• PROMPT: An exact repeat is needed of the lines from the one with "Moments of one" through the last line of the data below. Please omit the pictures.

• RECORDED DATA:
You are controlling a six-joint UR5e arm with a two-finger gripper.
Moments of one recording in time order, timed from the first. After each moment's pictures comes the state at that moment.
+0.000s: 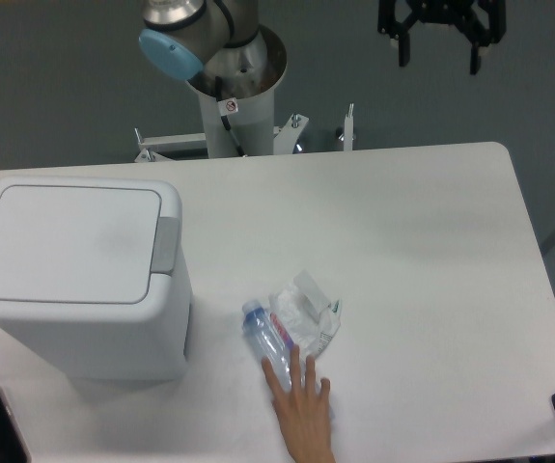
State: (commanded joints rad) arm 2.94 -1.36 -1.69 -1.32 1.41 1.46
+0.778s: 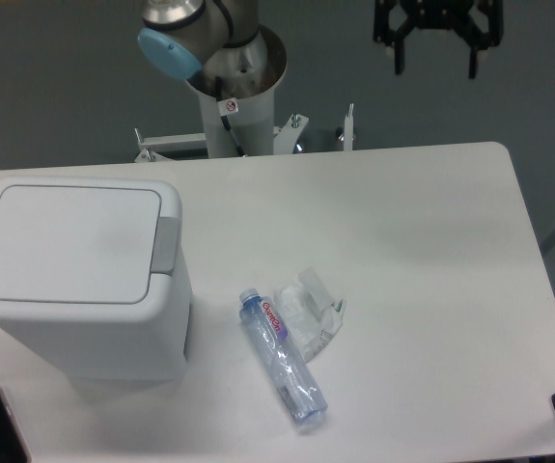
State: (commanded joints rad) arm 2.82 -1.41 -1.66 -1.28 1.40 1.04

• RESPONSE AREA:
Moments of one recording in time order, timed from the first. After each moment's pictures comes the state at that moment.
+0.000s: 
State: (commanded joints rad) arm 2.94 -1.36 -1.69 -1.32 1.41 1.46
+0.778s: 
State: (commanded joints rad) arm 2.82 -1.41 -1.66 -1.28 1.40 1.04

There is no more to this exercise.